9. What are the side effects?
The most common side effects of lapatinib with capecitabine are diarrhoea, redness and tingling in the hands and feet and a rash and lowering of blood counts. These side-effects (except the rash) are also the most common side-effects of capecitabine alone. They can usually be successfully treated. Other effects can include nausea, vomiting and fatigue. The most common side effects of lapatinib alone are diarrhoea, rash and fatigue. 9. Is lapatinib available and what does it cost?
Lapatinib is registered and approved for use in New Zealand. It is, however, not funded by PHARMAC which means patients will have to pay to have this drug.The price may vary from pharmacy to pharmacy. You may wish to discuss this with your pharmacist. Lapatanib can be prescribed by a NZ doctor but patients treated are not covered by ACC in the event of an adverse reaction.
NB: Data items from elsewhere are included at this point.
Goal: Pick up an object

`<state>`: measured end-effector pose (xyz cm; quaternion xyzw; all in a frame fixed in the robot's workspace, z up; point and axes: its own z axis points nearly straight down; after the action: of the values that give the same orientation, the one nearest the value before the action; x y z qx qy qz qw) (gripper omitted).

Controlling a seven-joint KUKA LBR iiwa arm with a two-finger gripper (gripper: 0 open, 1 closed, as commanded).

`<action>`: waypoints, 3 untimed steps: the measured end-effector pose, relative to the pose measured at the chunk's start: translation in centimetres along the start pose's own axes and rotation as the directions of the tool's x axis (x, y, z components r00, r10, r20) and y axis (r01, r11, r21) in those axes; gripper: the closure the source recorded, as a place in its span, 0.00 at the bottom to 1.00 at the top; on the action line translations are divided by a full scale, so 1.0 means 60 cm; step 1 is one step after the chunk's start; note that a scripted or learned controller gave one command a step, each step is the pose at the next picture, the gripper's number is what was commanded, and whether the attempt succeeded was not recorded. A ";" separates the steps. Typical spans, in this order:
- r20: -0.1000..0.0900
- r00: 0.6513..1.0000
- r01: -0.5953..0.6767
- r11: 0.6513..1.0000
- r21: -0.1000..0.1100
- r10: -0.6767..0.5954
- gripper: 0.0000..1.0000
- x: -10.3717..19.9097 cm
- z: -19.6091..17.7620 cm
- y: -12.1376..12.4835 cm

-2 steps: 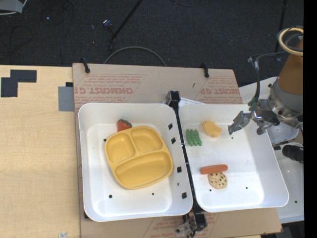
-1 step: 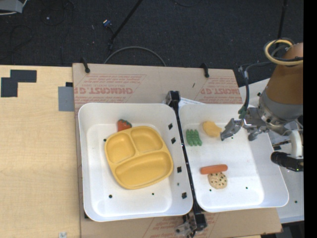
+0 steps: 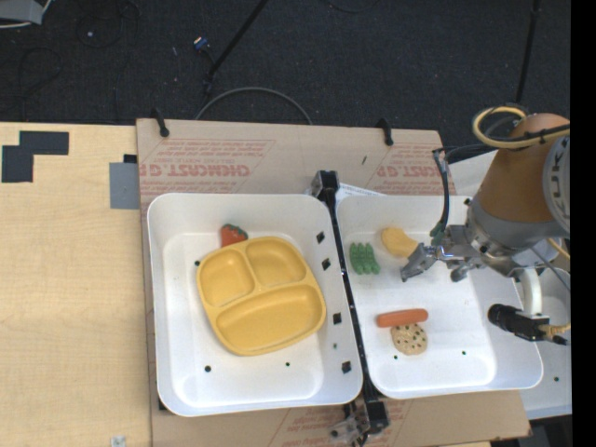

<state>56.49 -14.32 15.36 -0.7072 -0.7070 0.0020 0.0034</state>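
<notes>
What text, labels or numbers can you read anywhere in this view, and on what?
"CHEMCRZT" roughly, red print, upside down and blurred, on the brown cardboard sheet behind the left white bin; spelling uncertain.
A second red print on that cardboard behind the right white bin: too blurred and partly hidden to read.

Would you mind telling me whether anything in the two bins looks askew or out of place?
The yellow divided plate lies skewed to the left bin's walls, and a small orange-red toy sits against its upper-left rim.
</notes>
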 end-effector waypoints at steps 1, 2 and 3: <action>0.000 1.000 -0.001 1.000 0.001 0.001 0.00 -0.015 0.083 -0.004; 0.000 1.000 -0.003 1.000 -0.001 0.003 1.00 -0.016 0.062 -0.003; 0.002 1.000 0.000 1.000 -0.008 0.000 1.00 -0.008 -0.027 -0.018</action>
<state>55.40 -14.80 16.99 -0.7072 -0.7070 -0.0003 0.0000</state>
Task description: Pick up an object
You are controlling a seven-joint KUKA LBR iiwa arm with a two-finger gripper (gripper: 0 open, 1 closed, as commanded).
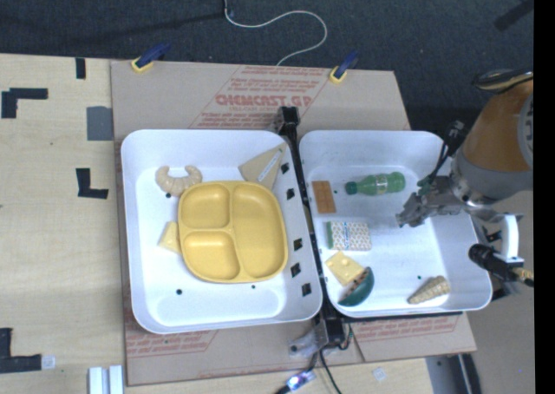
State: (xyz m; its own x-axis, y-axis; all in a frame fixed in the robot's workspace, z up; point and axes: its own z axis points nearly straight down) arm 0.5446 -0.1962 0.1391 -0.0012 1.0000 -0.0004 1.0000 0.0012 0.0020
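Overhead, two white bins sit side by side on the desk. The left bin holds a yellow divided plate, with a tan curled piece at its upper left and a beige wedge by the divider. The right bin holds a green bottle, an orange-brown bar, a patterned packet, a yellow block lying against a dark green object, and a cone-shaped piece. The arm reaches in from the right, its tool low over bare bin floor right of the bottle, nothing visibly between its fingers; their spread is too small to judge.
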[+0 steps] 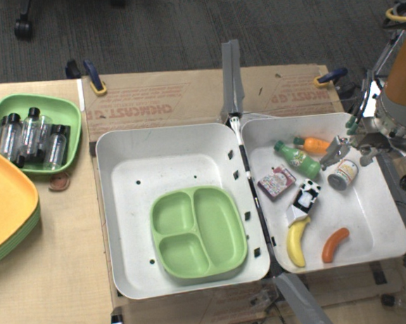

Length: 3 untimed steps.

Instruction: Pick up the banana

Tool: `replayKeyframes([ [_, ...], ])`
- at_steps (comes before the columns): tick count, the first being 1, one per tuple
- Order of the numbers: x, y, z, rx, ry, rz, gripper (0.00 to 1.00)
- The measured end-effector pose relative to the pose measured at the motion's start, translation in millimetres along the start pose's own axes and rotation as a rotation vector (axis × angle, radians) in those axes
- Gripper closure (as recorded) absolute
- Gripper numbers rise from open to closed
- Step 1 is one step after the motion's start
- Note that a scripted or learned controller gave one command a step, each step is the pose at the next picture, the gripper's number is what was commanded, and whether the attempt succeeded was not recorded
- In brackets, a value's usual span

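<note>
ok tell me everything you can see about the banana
The banana is a small yellow one, smooth and plastic-looking like a toy, gently curved, lying flat on the floor of the right bin near its front-left corner. Its upper tip is paler and sits against or under the black-and-white block; whether they touch is unclear. The gripper is well away from it, towards the bin's back.

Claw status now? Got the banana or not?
Claw: over the right bin by the can; open or closed cannot be told.
Banana: not held, lies at the bin's near left, apart from the claw.
</note>
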<state>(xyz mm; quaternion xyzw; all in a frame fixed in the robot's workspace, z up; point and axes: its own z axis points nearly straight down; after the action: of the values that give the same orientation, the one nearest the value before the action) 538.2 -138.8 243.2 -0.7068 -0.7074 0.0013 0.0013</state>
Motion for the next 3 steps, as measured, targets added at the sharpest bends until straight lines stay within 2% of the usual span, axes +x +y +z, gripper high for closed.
replayKeyframes([
  [1, -9.7, 5.9, 129.9, -0.025, -0.002, 0.090, 0.00],
  [2, -5.8, 15.8, 137.3, -0.025, 0.002, 0.120, 0.00],
  [3, 0.4, 46.6, 92.9, -0.001, -0.001, 0.534, 0.00],
])
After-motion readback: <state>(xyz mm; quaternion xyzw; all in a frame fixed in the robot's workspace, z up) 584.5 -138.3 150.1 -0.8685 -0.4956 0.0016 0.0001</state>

10. Should I be taking it?
At this stage, Herceptin® remains the gold standard treatment for the majority of women with previous untreated metastatic HER2 positive breast cancer. Tykerb in combination with letrozole may be an option in appropriate patients where an oral chemo-therapy free treatment option is desired. There is no information yet on lapatinib in early breast cancer, but clinical trials are underway.
11. Can lapatinib be used to treat inflammatory breast cancer?
Lapatinib is not approved for use in inflammatory breast cancer in New Zealand.